The department will finish consultation next week on a 10-year anti-obesity strategy that will seek to improve diets and increase physical activity through sport and active travel - walking, cycling and using public transport. At least that will provide an answer to the criticism that Casement has nowhere to park.
**
Parking is also an issue at Newry Cathedral. It is advising parishioners to object to plans for a new council civic centre on an adjacent strip of land, claiming Mass-goers need both the surface and multi-storey car park currently on the site.
The council says there will be more parking once its building is complete but that should be beside the point. Church parking cannot be a priority use for public land in a city centre as it is only used for a few hours a week. It is particularly absurd in this instance as there is another multi-storey car park 100 metres away.
Cathedral authorities are not helping their case be adding that the civic centre should not be “in close proximity of this... Grade A listed building”.
How did a hideous multi-storey car park get there?
**
Unionists sometimes accuse Mary Lou McDonald of overshadowing Michelle O’Neill at Stormont. There was an odd imbalance in the opposite direction when US Secretary of State Anthony Blinken called to “welcome the restoration of the power-sharing government”.
This was reported by the State Department, Washington’s equivalent of the Foreign Office, as Blinken speaking to “First Minister Michelle O’Neill, Deputy First Minister Emma Little-Pengelly, and Democratic Unionist Party leader Jeffrey Donaldson”.
No explanation has been offered as to why Donaldson was included. It may be that McDonald excluded herself to avoid more contention over Gaza. Neither Sinn Féin nor the DUP issued statements about a call that both parties would normally boast about receiving.
**
Sue Gray, Labour leader Sir Keir Starmer’s all-powerful chief of staff, has publicly denied she was ever a British spy in Northern Ireland.
The allegation has occasionally been made because she ran a pub in Mayobridge in the 1980s before becoming a senior civil servant at the Cabinet Office. Although this is an unusual career path for a Whitehall mandarin, family connections explain all.
One of the daftest conspiracy theories about Gray ever entertained by a supposedly serious publication is that the pub was a convenient drive to the army base at Ballykinler. Nowhere is a convenient drive to Ballykinler.
**
Sinn Féin economy minister Conor Murphy has set out his economic vision, with an emphasis on improving skills and productivity.

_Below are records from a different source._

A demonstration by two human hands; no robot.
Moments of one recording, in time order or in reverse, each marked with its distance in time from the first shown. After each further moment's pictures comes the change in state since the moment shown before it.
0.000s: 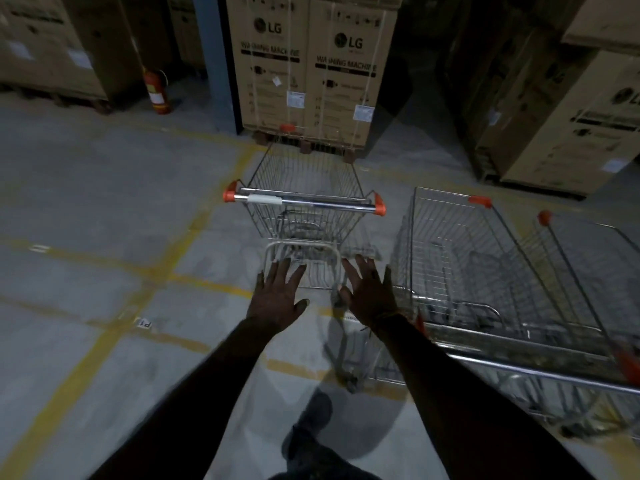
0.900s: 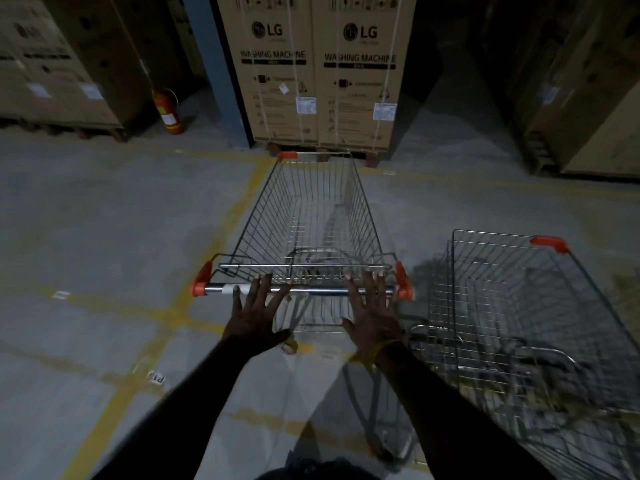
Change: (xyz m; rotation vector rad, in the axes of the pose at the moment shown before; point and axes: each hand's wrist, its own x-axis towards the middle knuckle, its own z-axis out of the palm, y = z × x) left_hand 0.255 -0.094 0.005 0.216 -0.125 -0.026; right_hand 0.254 0.080 0.048 0.017 0.010 0.005
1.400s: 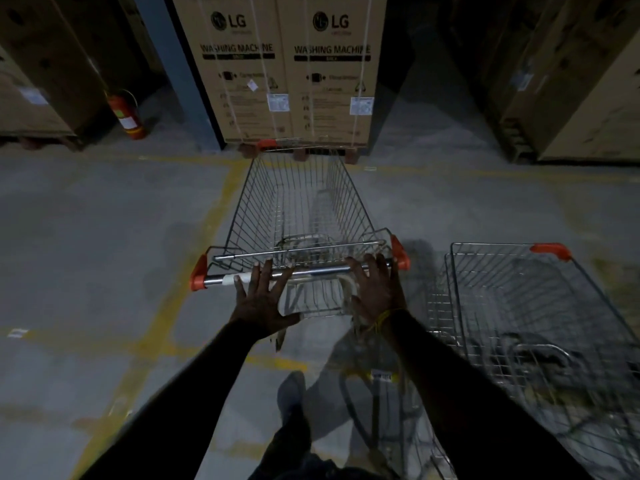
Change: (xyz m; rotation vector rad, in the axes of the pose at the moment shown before) left_hand 0.151 -0.016 -0.007 -0.117 0.024 0.050; right_hand 0.139 0.045 -0.015 -0.060 -0.049 0.062
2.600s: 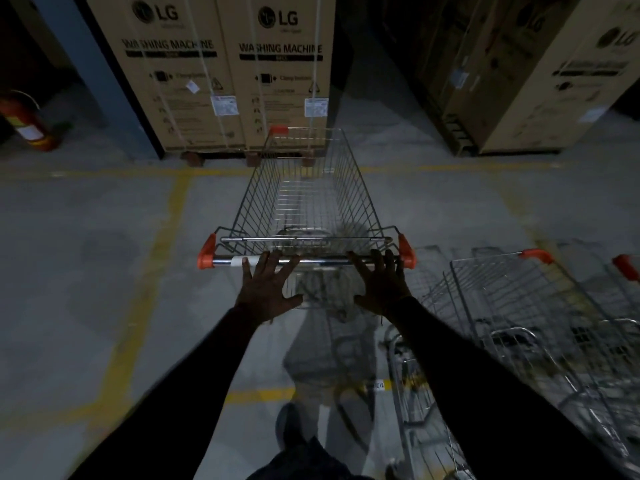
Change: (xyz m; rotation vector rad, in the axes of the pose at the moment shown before) left_hand 0.163 -0.054 -0.022 -0.068 0.053 0.269; right_hand 0.109 -0.005 -0.026 -0.043 -0.193 0.239
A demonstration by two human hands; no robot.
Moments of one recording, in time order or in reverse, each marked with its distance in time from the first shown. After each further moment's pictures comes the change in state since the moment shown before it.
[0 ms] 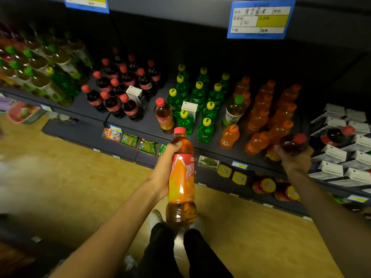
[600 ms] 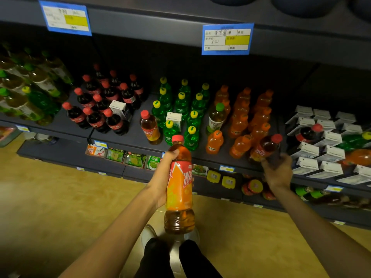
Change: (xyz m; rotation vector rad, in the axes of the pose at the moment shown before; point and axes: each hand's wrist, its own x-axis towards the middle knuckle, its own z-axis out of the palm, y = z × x) left_hand 0.003 -0.001 0.014 0.050 -0.067 -0.003; right_hand -0.043 0.022 -0.019 0.043 -0.034 -0.090
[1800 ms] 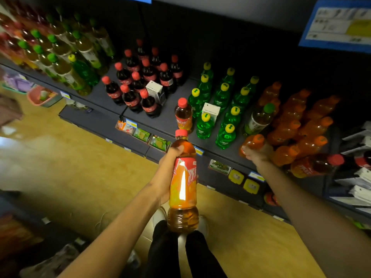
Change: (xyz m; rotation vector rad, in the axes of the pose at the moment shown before) left_hand -0.003 0.015 -0.056 -0.086 0.195 0.096; right_hand 0.032 -0.029 0.177 -0.066 -0.453 0.148
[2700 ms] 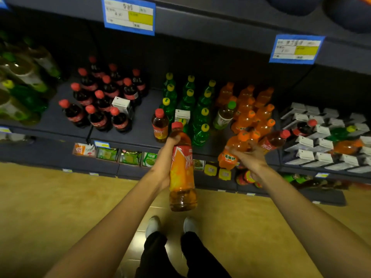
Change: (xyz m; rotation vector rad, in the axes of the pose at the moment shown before) left_hand 0.030 0.041 -0.014 0.084 -0.289 -0.063; right_hand -0.200 -0.081 -0.032 0.218 0.101 -0.035
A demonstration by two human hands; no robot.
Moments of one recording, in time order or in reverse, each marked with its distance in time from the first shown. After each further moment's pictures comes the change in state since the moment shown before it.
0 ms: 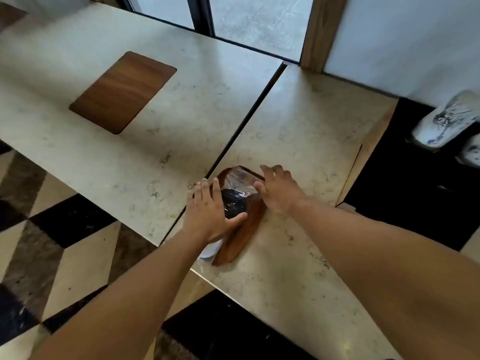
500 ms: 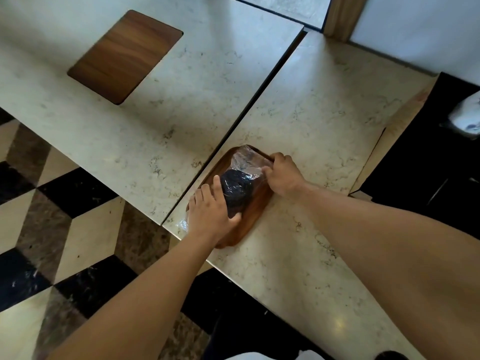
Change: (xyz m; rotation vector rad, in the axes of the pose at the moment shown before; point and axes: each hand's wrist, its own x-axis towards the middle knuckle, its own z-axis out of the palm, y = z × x) left_hand -0.020 0.001 0.049 -0.020 0.033 -0.095; right_hand 0.030 0.007 0.030 0.286 -0.039 0.125
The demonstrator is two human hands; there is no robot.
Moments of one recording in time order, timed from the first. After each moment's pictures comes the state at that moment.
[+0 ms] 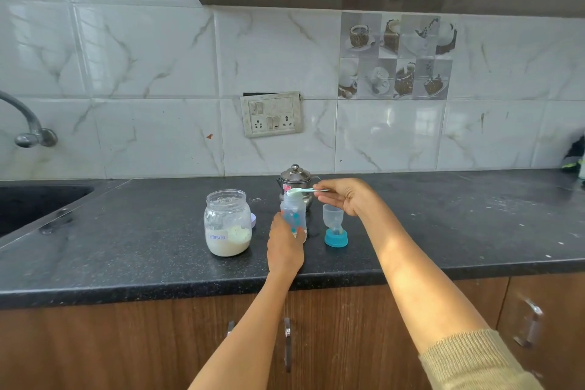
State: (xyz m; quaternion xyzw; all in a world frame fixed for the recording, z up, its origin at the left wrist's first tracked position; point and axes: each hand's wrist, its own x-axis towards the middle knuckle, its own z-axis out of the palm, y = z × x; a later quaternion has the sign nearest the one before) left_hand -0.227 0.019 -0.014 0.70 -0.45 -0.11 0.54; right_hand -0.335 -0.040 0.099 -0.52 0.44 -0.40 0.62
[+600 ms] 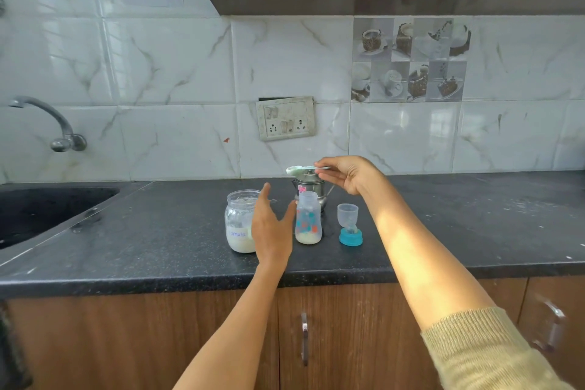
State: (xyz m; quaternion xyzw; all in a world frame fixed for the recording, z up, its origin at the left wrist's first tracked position) left_hand -0.204 0.071 0.025 0.62 -0.42 0.01 0.66; right_hand -0.313 -0.023 0.137 -0.53 0.36 -0.42 0.64
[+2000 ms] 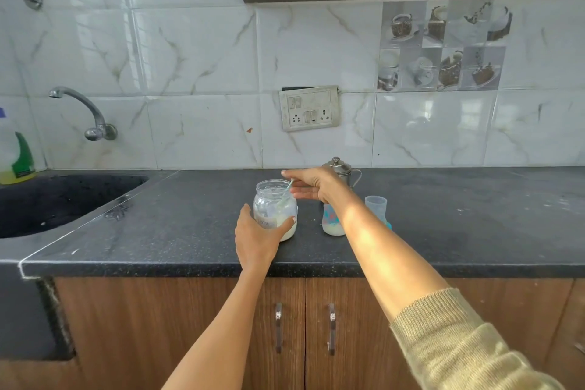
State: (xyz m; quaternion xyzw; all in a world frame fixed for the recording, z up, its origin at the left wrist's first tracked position) left_hand -0.130 0.095 -0.009 0.73 -0.34 -0.02 0.59; right_hand -0.213 0.008 0.103 -0.61 0.40 -0.32 0.60
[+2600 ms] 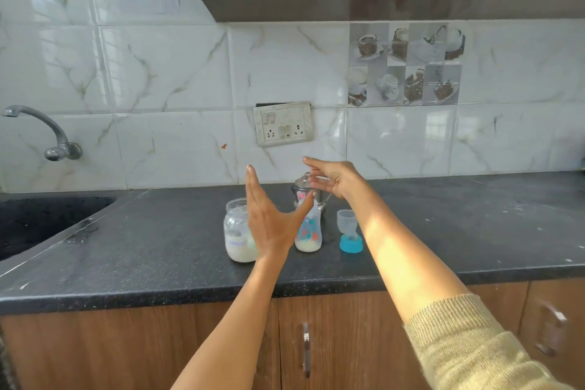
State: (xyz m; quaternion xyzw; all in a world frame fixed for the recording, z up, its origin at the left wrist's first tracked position) left_hand -0.205 0.071 0.055 0.60 -0.44 0.14 0.65; right_hand -0.286 -0.035 0.135 -0.53 0.40 -0.46 0.59
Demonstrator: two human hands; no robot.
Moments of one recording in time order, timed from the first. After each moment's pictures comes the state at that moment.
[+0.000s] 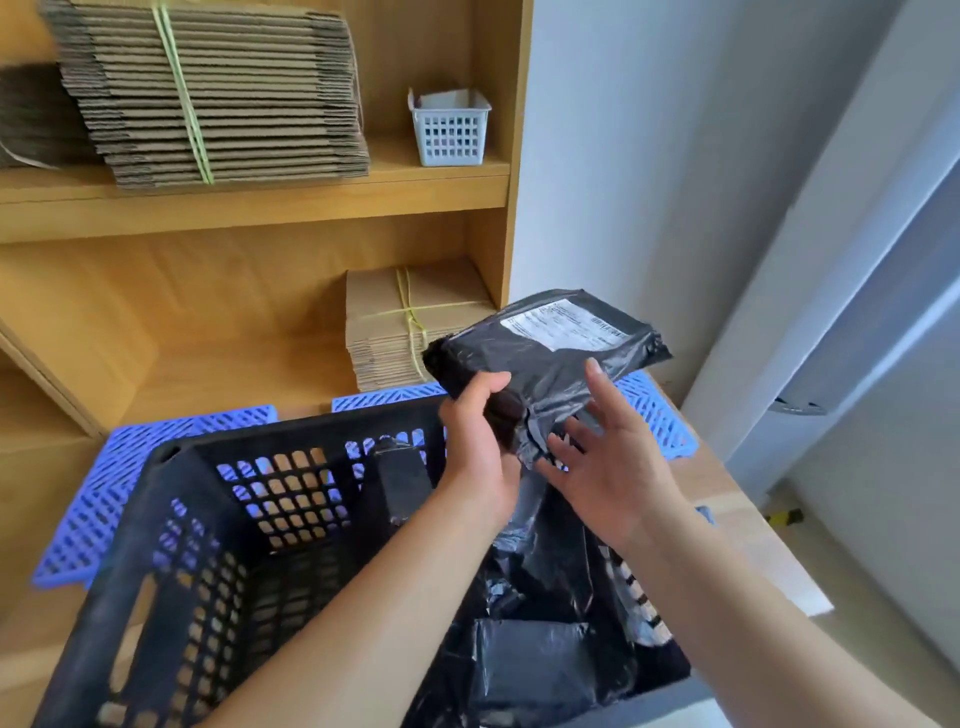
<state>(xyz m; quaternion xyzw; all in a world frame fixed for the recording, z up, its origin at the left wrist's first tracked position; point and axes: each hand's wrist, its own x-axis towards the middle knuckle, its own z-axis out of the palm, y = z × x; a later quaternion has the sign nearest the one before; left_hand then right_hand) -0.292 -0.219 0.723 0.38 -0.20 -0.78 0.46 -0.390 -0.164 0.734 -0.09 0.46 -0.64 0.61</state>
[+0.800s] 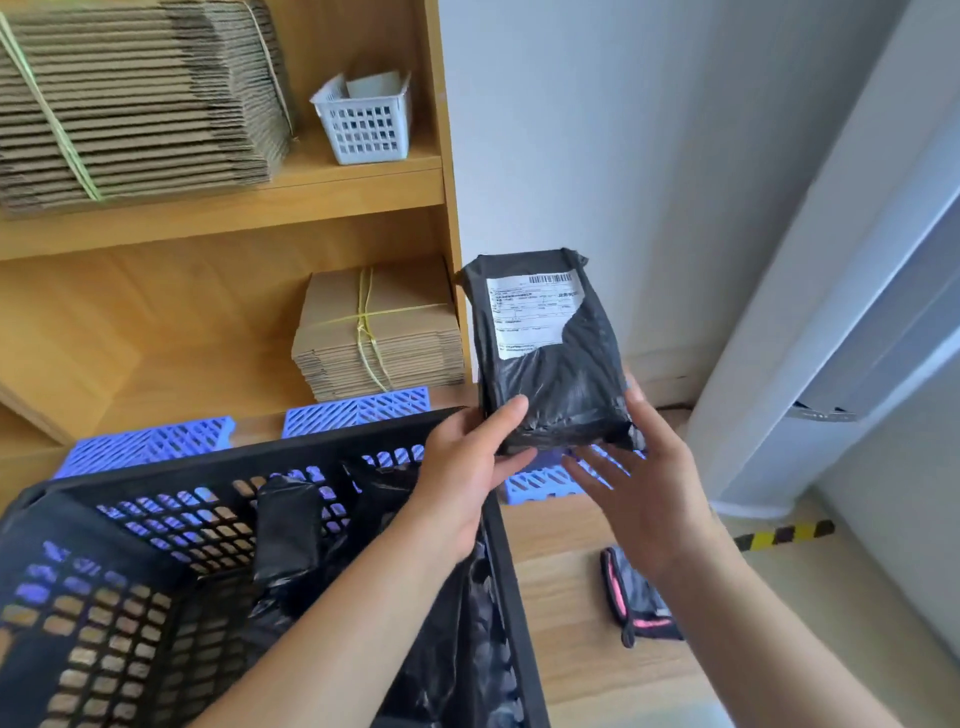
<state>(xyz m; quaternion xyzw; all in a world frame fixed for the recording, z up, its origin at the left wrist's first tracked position) -0.421 -0.235 0.712 0.46 -0.36 -0.68 0.43 -0.565 -0.180 0.706 -0.09 0.47 -0.66 0.57</state>
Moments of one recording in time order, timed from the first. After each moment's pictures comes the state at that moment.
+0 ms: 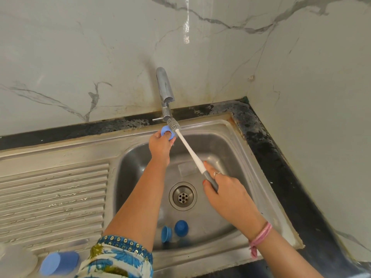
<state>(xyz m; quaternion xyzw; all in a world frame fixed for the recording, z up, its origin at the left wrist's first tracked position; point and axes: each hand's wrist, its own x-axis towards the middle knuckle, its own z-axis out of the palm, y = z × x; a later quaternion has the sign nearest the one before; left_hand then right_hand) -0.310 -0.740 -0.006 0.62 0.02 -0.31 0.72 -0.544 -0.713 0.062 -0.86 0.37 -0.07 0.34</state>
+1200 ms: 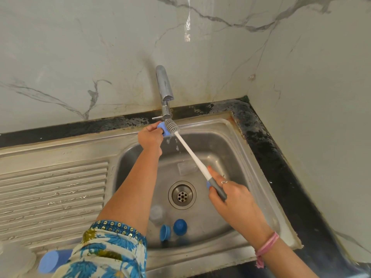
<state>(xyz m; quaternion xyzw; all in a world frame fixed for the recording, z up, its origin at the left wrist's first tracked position) -0.290 -0.743 0.008 0.73 0.04 -0.22 0.65 -0.568 -0.713 0.028 -0.87 0.33 -0.18 0.31</state>
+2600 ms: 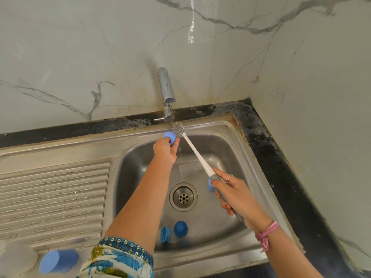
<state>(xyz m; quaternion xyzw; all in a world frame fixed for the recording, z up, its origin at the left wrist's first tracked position) -0.328 -0.743 0.020 0.43 0.23 -0.35 0.80 -0.554 -0.737 0.035 -0.57 0.44 -0.11 0.69</state>
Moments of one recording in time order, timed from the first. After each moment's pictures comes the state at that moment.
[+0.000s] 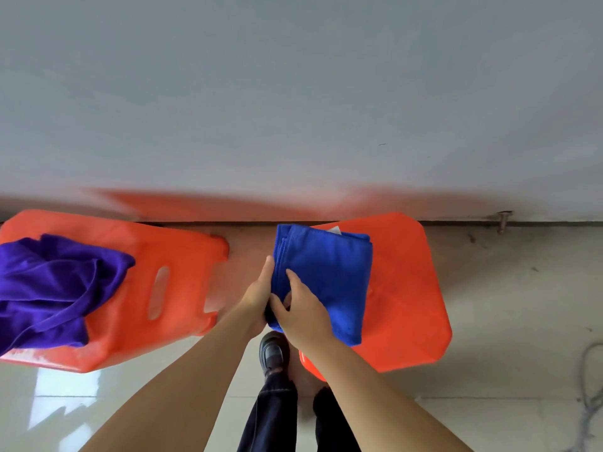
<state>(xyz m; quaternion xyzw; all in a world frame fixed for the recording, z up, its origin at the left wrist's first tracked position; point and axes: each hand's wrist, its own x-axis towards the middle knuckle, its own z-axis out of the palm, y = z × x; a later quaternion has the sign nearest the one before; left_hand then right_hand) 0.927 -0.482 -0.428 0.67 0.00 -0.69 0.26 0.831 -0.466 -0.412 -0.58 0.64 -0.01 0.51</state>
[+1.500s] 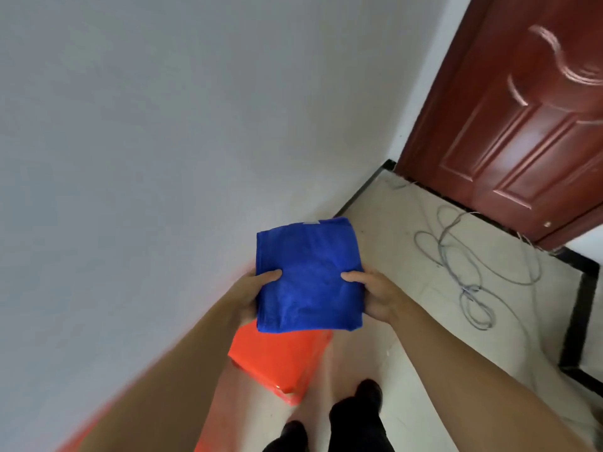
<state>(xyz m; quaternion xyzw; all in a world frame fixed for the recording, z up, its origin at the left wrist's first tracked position) 0.805 -0.498 -0.124 0.42 -0.41 -0.81 0.04 0.623 -0.341 -0.128 -0.04 0.54 -0.59 0.60</state>
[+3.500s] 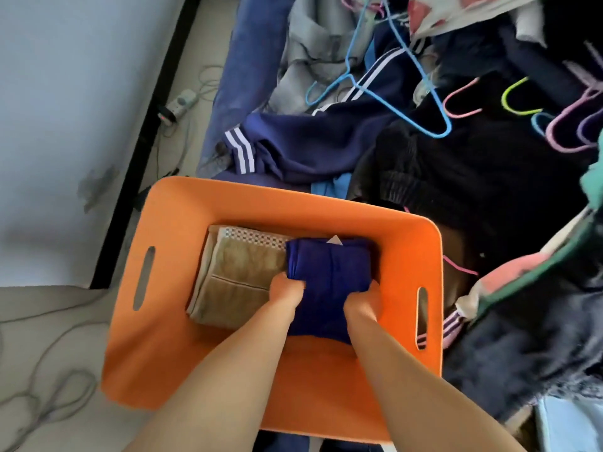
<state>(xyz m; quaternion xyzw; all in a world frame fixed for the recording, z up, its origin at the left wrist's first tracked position) 0.579 0.541 -0.395 -0.07 -0.79 -0.20 -0.57 0.706 0.553 -0.382 0.83 0.29 -0.47 -0.06</state>
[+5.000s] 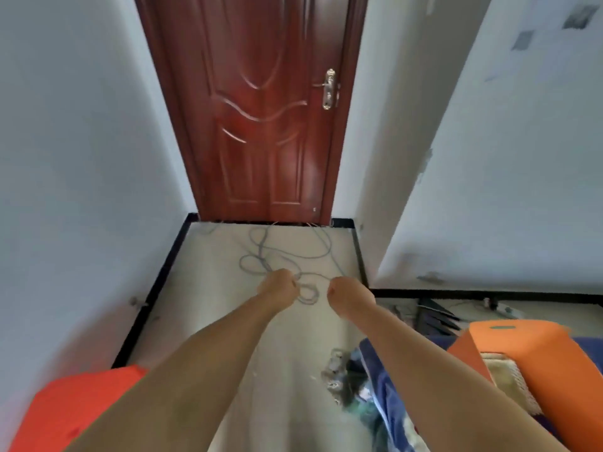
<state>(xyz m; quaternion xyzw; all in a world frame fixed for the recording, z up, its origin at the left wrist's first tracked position) 0.572 -0.054 -0.045 0.12 -0.94 -0.28 -0.13 0.568 0.095 -0.035 -0.02 0.97 -0.14 0.19</state>
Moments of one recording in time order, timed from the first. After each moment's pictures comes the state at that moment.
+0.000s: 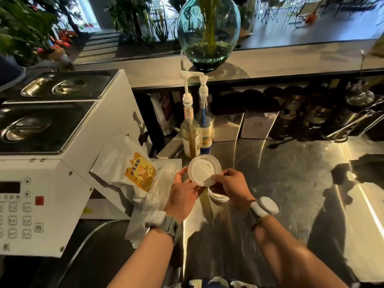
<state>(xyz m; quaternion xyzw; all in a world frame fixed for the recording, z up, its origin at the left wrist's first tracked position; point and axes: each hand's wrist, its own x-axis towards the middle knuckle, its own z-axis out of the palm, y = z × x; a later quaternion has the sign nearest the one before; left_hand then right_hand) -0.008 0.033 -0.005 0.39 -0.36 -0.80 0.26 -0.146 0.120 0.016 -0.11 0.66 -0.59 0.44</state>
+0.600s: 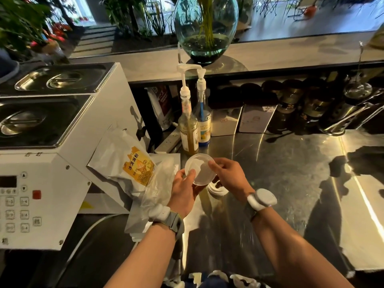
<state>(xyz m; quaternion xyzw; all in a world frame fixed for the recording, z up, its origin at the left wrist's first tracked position) -0.013 0.044 -0.011 0.44 -0.39 -0.76 0.27 -0.150 0.121 0.020 -0.27 0.74 -0.51 0.35</state>
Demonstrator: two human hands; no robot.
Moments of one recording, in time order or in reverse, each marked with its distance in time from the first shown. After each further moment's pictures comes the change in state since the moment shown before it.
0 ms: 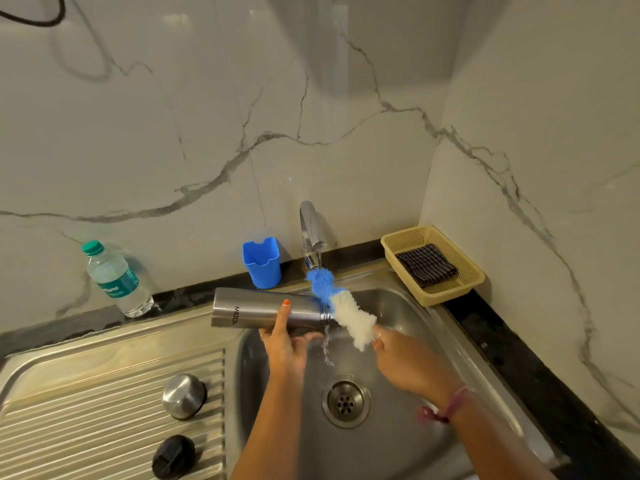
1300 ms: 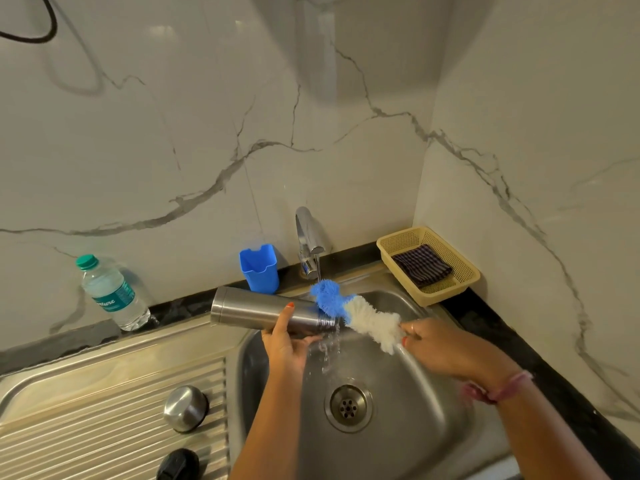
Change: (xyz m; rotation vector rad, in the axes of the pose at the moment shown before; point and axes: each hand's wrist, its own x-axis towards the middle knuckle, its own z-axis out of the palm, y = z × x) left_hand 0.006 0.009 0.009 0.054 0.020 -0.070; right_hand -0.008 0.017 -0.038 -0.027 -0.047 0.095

A good place to start would be Belfast Metropolitan College, where over 300 staff have applied for 120 voluntary redundancies. That is one-third of the college’s workforce, most in jobs that should be highly prized. It indicates a troubled organisation and should raise wider alarm about further education, which falls under Murphy’s department.
The sector is crucial to improving skills and productivity, yet for all the lip service paid to its importance, it remains eternally neglected.
**
To be at one unnotified procession is unfortunate. To be at two looks like carelessness.
The PSNI is investigating an unnotified pro-Palestinian demonstration in Derry that was addressed by SDLP leader Colum Eastwood. Two months ago, Mr Eastwood made a fuss after police were obliged to investigate a short walk by Bloody Sunday relatives, on which he was present, after a complaint by Jamie Bryson.
It is a simple matter to notify the Parades Commission and an even simpler matter to check if a parade has been approved. Nobody should consider themselves or their cause too important to do so, given the opportunity it hands others for mischief.
If I were transported back to Portadown at the height of Drumcree, I do not know which I would find more incredible: that the entire parading issue would one day be solved; or that we get a solution, only for it to be undermined by the SDLP.